TASK DESCRIPTION -
Which of the lines in the data mention the string "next"? List them all.

── DATASET EXTRACT ──

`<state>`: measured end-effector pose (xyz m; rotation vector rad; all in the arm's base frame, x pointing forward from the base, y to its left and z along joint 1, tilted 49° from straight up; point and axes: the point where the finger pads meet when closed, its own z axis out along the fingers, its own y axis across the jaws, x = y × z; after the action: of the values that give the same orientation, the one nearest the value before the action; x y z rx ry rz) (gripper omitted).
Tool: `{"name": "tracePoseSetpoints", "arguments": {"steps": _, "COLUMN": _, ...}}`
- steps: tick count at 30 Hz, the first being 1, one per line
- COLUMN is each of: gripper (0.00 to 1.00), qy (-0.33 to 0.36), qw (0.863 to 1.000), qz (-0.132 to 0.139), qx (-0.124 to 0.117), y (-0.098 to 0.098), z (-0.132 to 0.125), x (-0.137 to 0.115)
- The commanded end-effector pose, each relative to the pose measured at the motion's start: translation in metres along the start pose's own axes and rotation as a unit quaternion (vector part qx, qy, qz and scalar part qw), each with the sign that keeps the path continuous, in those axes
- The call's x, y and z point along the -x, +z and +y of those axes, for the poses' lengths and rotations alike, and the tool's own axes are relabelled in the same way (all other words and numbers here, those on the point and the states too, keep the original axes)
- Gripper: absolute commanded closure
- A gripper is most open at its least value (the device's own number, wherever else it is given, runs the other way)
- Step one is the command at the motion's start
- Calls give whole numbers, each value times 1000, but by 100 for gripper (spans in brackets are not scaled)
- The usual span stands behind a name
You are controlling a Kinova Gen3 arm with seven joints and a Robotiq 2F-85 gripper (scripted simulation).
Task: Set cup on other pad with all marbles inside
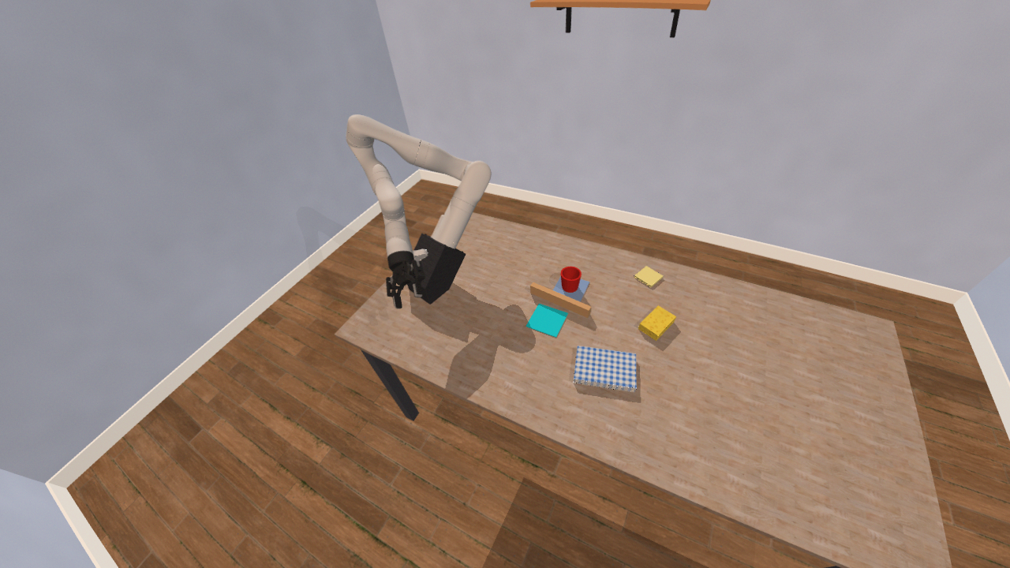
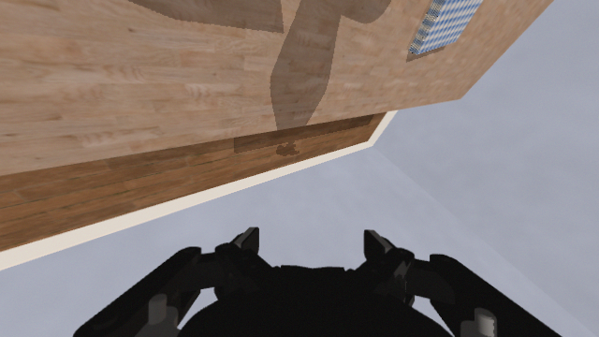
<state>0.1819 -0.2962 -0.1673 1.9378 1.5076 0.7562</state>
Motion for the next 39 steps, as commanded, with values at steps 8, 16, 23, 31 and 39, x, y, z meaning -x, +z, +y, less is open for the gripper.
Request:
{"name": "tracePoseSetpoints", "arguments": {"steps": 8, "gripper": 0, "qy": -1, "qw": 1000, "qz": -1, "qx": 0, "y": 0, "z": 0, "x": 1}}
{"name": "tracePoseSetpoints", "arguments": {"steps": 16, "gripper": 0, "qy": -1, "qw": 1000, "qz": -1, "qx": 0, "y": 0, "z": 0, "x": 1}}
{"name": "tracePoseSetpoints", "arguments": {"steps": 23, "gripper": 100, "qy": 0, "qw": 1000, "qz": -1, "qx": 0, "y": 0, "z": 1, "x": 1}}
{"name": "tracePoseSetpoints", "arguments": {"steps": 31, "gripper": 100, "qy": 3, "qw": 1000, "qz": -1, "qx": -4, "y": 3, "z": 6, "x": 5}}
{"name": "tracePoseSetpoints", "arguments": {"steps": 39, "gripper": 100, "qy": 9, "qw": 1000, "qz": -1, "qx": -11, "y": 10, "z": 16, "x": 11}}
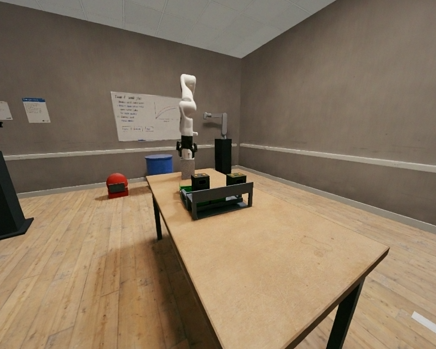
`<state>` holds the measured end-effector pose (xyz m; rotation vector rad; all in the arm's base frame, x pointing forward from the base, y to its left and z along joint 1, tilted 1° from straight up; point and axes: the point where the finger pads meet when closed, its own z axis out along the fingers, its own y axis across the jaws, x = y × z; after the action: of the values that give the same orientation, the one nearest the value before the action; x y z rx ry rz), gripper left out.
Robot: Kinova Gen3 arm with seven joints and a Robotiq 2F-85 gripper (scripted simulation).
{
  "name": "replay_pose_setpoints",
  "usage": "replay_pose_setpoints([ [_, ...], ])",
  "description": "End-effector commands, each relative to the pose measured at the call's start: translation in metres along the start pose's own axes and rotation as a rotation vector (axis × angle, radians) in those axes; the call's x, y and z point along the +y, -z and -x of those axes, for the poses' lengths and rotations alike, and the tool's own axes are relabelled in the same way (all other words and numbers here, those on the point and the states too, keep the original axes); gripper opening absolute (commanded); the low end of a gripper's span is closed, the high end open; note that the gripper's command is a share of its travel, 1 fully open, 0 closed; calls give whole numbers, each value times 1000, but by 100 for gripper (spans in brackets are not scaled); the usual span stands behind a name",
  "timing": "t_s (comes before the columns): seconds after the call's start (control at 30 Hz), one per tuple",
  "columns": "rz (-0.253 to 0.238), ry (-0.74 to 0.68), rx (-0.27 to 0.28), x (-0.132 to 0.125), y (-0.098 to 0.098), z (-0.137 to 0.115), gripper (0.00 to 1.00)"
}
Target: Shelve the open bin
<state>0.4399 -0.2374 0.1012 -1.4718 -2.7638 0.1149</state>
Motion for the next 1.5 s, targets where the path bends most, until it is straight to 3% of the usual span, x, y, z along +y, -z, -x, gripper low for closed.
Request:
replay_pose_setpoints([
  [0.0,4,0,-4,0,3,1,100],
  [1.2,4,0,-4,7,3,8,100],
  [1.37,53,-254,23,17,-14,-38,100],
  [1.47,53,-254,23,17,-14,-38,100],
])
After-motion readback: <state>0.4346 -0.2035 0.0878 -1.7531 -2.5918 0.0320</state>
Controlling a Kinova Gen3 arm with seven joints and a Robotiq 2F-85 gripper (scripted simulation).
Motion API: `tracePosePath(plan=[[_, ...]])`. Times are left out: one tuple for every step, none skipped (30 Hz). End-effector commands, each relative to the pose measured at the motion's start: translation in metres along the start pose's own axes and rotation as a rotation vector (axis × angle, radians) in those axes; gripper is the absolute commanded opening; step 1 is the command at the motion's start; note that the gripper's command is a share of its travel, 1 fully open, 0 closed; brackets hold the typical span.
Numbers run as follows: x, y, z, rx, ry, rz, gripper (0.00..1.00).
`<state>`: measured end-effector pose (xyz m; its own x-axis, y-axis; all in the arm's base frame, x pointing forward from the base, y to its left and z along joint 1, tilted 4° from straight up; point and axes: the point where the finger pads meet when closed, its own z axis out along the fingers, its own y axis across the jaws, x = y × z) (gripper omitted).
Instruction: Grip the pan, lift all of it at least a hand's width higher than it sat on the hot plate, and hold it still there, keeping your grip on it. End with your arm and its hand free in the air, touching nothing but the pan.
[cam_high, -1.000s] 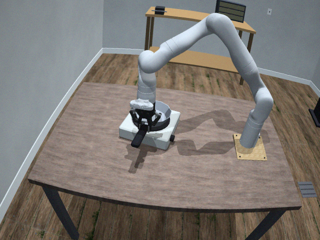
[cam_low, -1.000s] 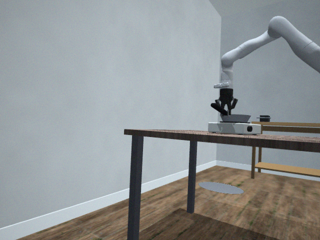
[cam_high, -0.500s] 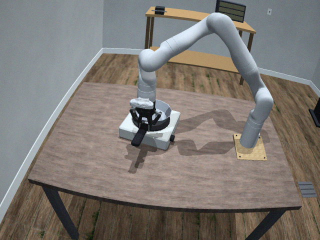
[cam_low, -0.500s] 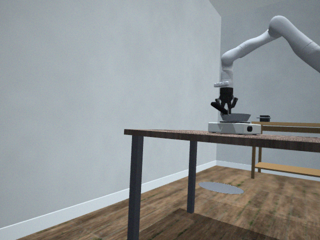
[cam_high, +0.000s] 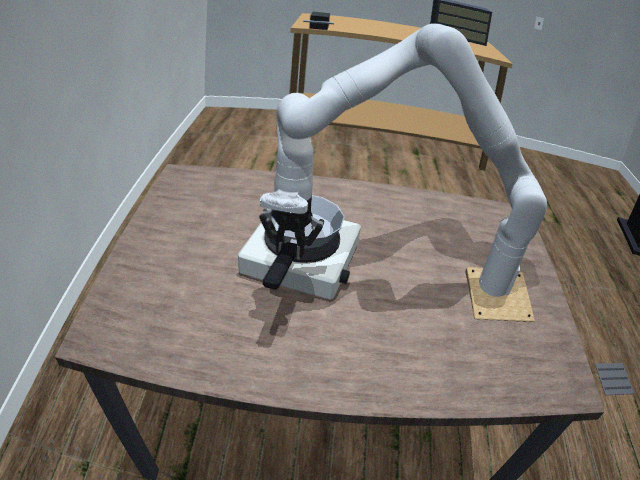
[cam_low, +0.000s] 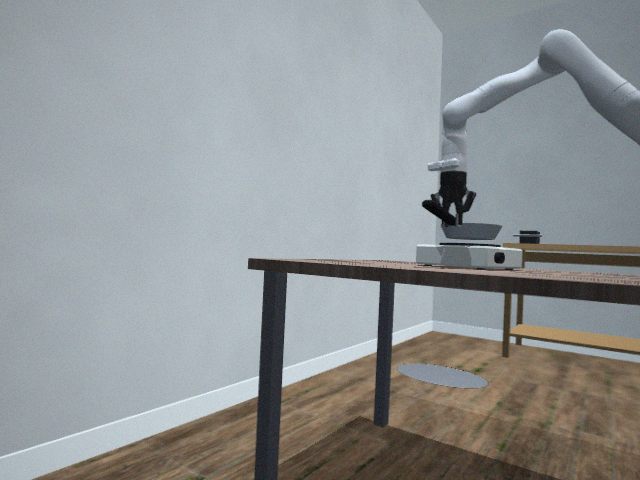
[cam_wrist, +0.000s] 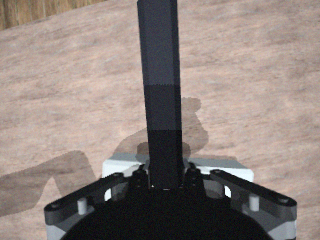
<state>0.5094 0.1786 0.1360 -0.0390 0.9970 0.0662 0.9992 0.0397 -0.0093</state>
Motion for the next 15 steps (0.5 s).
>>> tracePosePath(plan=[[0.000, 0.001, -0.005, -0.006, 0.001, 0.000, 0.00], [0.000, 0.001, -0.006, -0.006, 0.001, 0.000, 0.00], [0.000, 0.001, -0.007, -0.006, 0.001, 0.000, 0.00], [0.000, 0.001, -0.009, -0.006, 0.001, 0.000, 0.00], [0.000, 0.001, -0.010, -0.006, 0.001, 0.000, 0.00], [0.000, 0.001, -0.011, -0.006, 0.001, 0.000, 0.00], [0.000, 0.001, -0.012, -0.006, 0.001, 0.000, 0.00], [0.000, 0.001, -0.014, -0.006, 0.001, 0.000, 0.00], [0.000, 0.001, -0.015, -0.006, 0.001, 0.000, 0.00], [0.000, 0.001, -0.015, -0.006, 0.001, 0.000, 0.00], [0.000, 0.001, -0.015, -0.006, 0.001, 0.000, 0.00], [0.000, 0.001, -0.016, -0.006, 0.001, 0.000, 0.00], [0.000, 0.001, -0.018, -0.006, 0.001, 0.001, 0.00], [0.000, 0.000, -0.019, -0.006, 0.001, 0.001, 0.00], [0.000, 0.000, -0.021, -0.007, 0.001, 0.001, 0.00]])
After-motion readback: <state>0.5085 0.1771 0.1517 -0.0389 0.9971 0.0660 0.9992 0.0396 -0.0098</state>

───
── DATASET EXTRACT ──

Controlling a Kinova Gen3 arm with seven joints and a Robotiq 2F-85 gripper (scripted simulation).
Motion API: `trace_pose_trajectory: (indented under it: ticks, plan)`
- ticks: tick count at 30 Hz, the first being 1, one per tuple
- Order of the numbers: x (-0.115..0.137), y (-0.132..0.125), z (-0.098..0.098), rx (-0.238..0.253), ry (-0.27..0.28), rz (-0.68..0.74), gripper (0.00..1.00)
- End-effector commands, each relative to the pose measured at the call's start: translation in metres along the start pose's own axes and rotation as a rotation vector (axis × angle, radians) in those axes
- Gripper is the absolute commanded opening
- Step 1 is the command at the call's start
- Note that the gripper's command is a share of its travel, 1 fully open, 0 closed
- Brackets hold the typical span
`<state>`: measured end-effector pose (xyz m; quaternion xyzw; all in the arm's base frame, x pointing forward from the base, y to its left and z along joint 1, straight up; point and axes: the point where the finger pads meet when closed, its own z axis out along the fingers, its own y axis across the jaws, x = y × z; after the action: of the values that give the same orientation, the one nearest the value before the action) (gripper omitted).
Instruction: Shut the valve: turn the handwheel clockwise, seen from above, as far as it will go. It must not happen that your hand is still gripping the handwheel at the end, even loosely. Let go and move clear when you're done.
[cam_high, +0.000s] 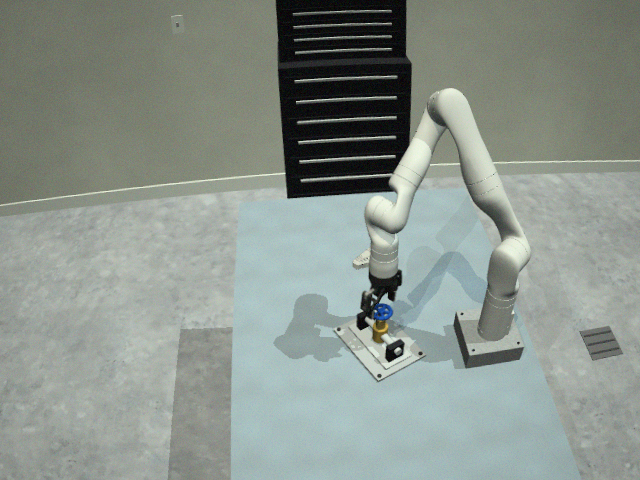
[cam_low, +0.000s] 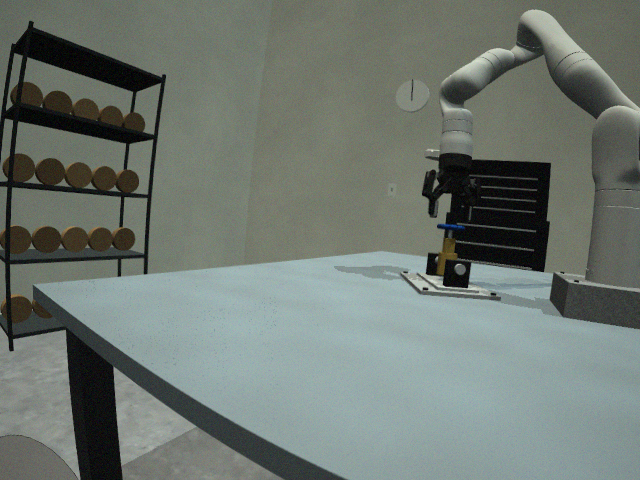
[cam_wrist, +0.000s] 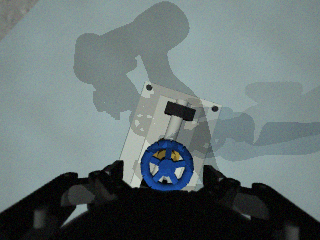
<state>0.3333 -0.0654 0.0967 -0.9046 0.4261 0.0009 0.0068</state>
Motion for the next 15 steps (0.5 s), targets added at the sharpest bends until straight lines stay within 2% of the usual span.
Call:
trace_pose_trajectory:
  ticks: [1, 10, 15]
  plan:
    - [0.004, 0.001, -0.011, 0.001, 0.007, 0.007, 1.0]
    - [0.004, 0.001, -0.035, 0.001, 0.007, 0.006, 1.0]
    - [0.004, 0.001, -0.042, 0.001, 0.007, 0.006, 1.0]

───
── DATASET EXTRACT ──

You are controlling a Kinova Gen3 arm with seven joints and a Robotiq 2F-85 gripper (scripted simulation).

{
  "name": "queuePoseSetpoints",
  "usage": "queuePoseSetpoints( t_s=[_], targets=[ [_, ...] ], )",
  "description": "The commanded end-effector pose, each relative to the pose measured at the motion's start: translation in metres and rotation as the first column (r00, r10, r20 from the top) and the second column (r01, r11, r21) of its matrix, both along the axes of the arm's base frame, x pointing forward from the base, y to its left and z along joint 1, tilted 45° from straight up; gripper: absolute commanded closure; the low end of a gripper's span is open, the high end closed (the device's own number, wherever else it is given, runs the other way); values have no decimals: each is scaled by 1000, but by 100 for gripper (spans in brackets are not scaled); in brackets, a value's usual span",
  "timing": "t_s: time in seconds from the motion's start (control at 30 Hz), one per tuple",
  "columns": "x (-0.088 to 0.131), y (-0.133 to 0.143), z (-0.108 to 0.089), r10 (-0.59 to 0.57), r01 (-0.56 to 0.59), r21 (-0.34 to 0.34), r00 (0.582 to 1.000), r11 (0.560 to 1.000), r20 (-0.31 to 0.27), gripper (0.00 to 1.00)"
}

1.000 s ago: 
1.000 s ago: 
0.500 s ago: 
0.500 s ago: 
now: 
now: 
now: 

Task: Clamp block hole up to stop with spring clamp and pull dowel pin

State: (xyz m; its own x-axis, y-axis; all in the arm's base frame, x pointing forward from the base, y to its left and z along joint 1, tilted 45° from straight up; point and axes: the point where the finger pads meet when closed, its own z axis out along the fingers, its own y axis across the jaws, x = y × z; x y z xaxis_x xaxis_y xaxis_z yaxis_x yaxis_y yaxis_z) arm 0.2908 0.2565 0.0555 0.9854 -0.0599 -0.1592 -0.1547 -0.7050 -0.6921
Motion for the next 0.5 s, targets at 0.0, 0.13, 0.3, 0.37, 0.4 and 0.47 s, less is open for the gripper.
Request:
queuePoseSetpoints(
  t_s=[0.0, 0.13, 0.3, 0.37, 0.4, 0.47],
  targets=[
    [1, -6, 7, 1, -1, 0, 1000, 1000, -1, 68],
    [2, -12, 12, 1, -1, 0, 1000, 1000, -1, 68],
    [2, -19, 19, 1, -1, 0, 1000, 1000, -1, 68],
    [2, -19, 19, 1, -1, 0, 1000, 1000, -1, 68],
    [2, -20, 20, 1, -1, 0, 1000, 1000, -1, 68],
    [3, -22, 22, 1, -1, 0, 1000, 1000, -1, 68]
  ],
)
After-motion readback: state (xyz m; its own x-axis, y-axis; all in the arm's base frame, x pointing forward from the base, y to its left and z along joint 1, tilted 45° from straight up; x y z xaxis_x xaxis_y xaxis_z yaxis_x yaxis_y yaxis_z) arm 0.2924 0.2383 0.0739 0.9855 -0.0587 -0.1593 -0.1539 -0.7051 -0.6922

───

EXERCISE SOLUTION -
Motion for the next 39 steps, as commanded, with values at steps 8, 16, 23, 31 and 39, x, y, z meaning -x, +z, +y, less is open for the gripper.
Motion for the next 1.5 s, targets where the path bends most, until it is straight to 3% of the usual span, x, y, z along +y, -z, -x, gripper low for closed.
Motion for the next 15 steps (0.5 s).
Motion for the next 15 steps (0.5 s), targets added at the sharpest bends until straight lines stay within 2% of the usual span.
Motion for the next 0.5 s, targets at 0.0, 0.13, 0.3, 0.37, 0.4 and 0.47 s, less is open for the gripper.

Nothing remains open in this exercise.